Here is a screenshot of the design studio for the Autopilot section. You'll notice the "Safety is Standard"!


----------



## materialpointmethod (Jul 1, 2017)

Thanks for the screen shot! But I must say it does not really say parking sensors explicitly, although it implies so ever so slightly.


----------



## Sandy (Jun 3, 2017)

Tesla has said that all their cars come with the hardware for full self driving. So 12 ultrasonic sensors, 8 cameras and forward radar. Even the base 35k car has all of this. The 12 ultrasonic sensors should act as parking sensors as well.


----------



## BB3 (May 18, 2017)

Yeah, I think that's going to be standard because the car is just so high tech, and I don't see how or why eap would add parking warnings for the driver. Definitely though, the hardware is all going to be standard.


----------



## SoFlaModel3 (Apr 15, 2017)

materialpointmethod said:


> Thanks for the screen shot! But I must say it does not really say parking sensors explicitly, although it implies so ever so slightly.


They're there and the screen shows your surrounding.


----------



## materialpointmethod (Jul 1, 2017)

SoFlaModel3 said:


> They're there and the screen shows your surrounding.


The ultrasonic sensors themselves are definitely there.
The text says AEB (which I believe is under normal driving at speed), side and front collision warning for slower moving or stationary cars which you could stretch to apply to other parked cars whilst parking.
I was just wishing for that some spec would actually say parking assist, but maybe I'm just finicky here


----------



## Model34mePlease (Jun 3, 2017)

materialpointmethod said:


> The ultrasonic sensors themselves are definitely there.
> The text says AEB (which I believe is under normal driving at speed), side and front collision warning for slower moving or stationary cars which you could stretch to apply to other parked cars whilst parking.
> I was just wishing for that some spec would actually say parking assist, but maybe I'm just finicky here


I think they are concerned readers will confuse that with self-parking, which is part of EAP


----------



## SoFlaModel3 (Apr 15, 2017)

materialpointmethod said:


> The ultrasonic sensors themselves are definitely there.
> The text says AEB (which I believe is under normal driving at speed), side and front collision warning for slower moving or stationary cars which you could stretch to apply to other parked cars whilst parking.
> I was just wishing for that some spec would actually say parking assist, but maybe I'm just finicky here


Remember safety is standard. It's there.

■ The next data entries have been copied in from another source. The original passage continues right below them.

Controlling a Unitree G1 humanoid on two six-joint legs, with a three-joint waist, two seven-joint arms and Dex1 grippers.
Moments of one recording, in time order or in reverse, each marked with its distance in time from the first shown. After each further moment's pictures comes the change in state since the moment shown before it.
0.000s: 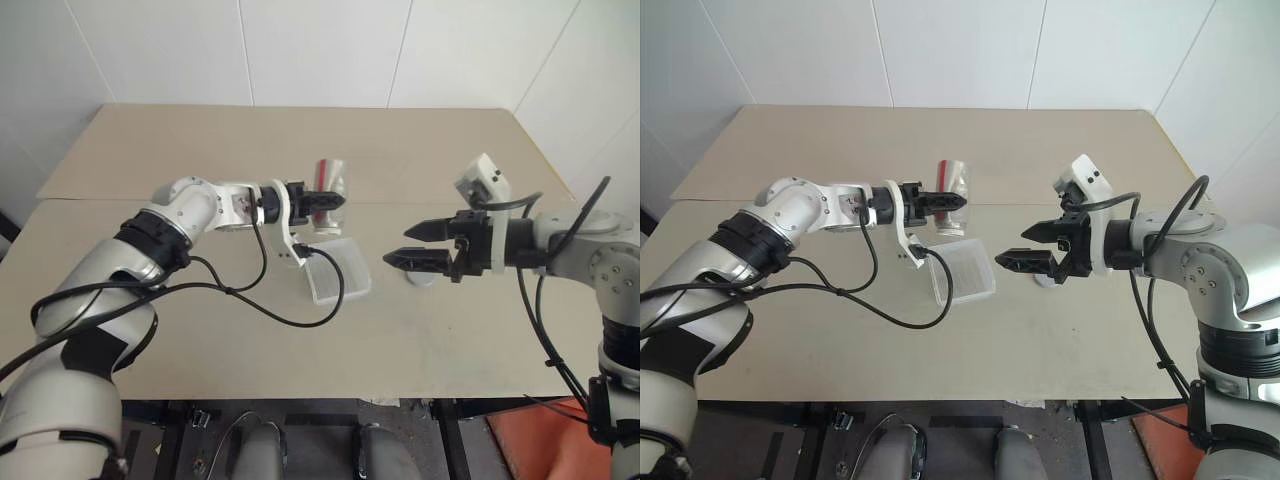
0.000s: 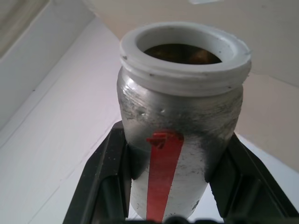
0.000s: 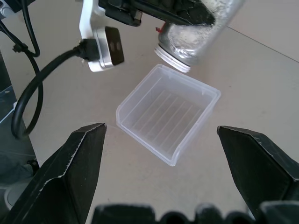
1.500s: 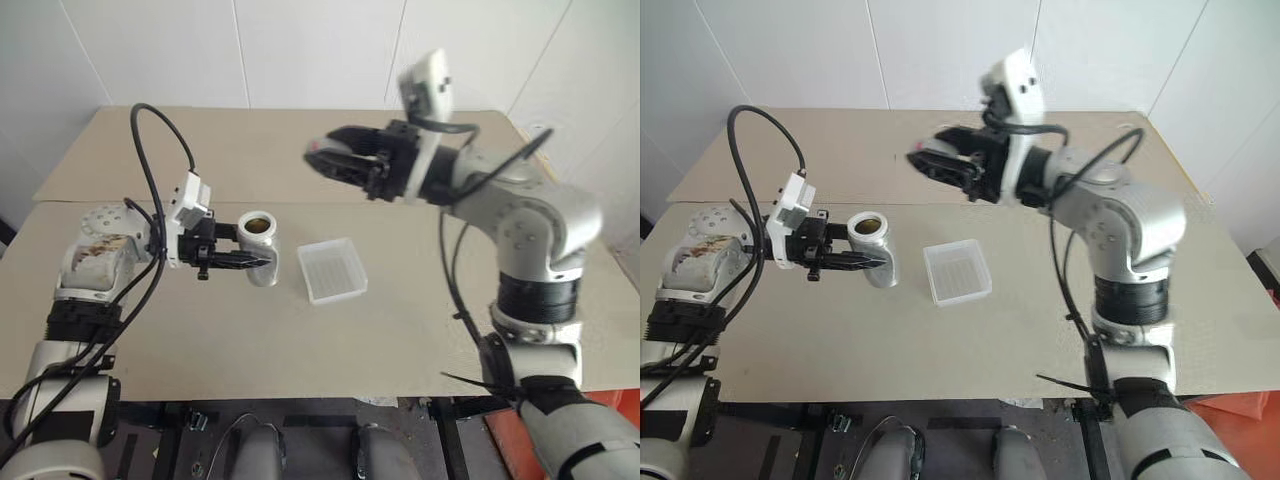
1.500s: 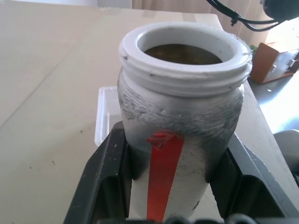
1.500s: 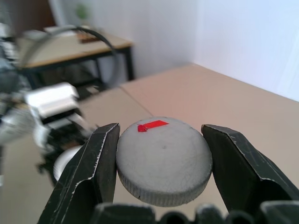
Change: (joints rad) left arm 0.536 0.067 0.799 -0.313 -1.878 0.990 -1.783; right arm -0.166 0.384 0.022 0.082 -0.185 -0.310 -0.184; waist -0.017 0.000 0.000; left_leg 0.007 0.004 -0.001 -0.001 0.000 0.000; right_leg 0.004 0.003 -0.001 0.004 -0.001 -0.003
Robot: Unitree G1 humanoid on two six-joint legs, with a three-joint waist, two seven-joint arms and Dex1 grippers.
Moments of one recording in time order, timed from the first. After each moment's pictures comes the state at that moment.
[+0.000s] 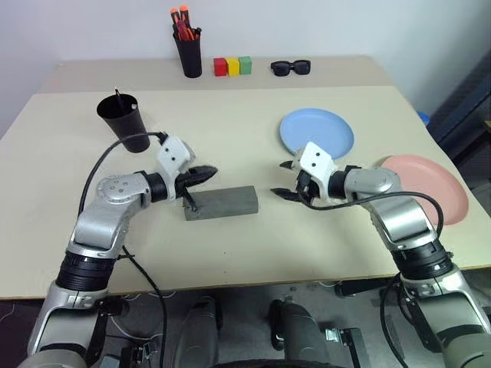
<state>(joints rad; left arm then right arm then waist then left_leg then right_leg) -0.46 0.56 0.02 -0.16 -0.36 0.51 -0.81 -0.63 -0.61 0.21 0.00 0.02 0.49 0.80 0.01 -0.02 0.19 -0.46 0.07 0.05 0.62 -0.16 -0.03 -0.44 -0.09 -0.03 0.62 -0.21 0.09</state>
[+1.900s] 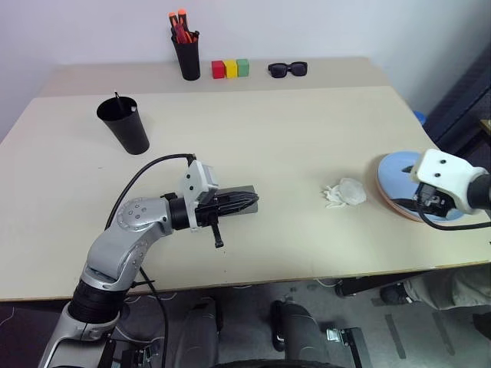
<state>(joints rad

I promise (unless I'm wrong  )


----------



## MelindaV (Apr 2, 2016)

SoFlaModel3 said:


> Remember safety is standard. It's there. I promise (unless I'm wrong  )


the "beep-beep-boooop" (as coined by @materialpointmethod ) isn't really a 'safety feature but more of a convenience feature. 
but.... I do think the parking "beep-beep-boooop" will be standard myself.


----------



## materialpointmethod (Jul 1, 2017)

Other brands list the parking sensors/assist (typically as an optional package, never understood why such a basic and cheap system don't deserves to be standard) so it is very much understandable that the feature is there. It's a pity if it's not listed in the specs because it could help throw off some potential buyers (like the ones that do not thoroughly research the product they think about buying).


----------